Recent Advances in 1D Electrospun Nanocatalysts for Electrochemical Water Splitting

Electrochemical water splitting, as a promising sustainable-energy technology, has been limited by its slow kinetics and large overpotential. This shortcoming necessitates the design of 1D nanocatalysts with large surface area, high electronic conductivity, and easily tunable composition. Herein, recent progress about electrocatalytic water splitting based on the advanced electrospun nanomaterials is reviewed. First, the related fundamentals of electrochemical water splitting according to two main aspects are discussed as follows: hydrogen evolution reaction and oxygen evolution reaction. Second, the structure design and the electrocatalytic properties of electrospun nanomaterials according to difference in component (including single metal-based electrocatalysts, metal alloy-based electrocatalysts, metal oxide-based electrocatalysts, metal sulfide-based electrocatalysts, metal phosphide-based electrocatalysts, metal carbide-based electrocatalysts, etc.) are summarized.
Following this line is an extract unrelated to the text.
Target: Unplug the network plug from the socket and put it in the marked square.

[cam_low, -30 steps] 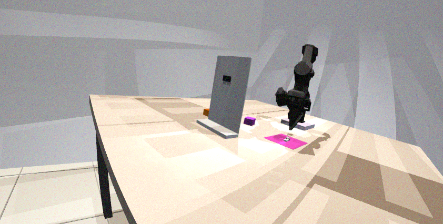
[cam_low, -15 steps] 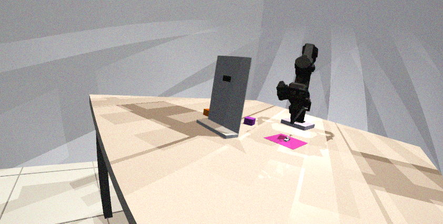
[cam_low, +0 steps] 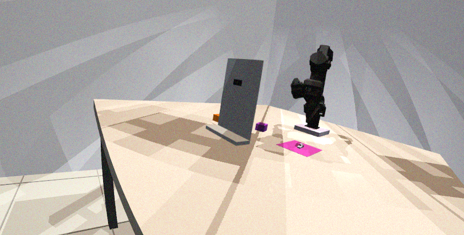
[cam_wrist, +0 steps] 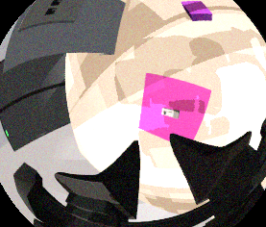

Finally, the future perspectives and challenges for designing next-generation 1D electrospun nanocatalysts for electrochemical water splitting are concluded.

Automated summary

This review discusses recent progress in electrocatalytic water splitting using advanced electrospun nanomaterials, covering fundamentals, structure design, and electrocatalytic properties. The review highlights the importance of designing 1D nanocatalysts with large surface area, high electronic conductivity, and tunable composition to improve the efficiency of electrochemical water splitting. The future perspectives and challenges in designing next-generation 1D electrospun nanocatalysts for electrochemical water splitting are also outlined.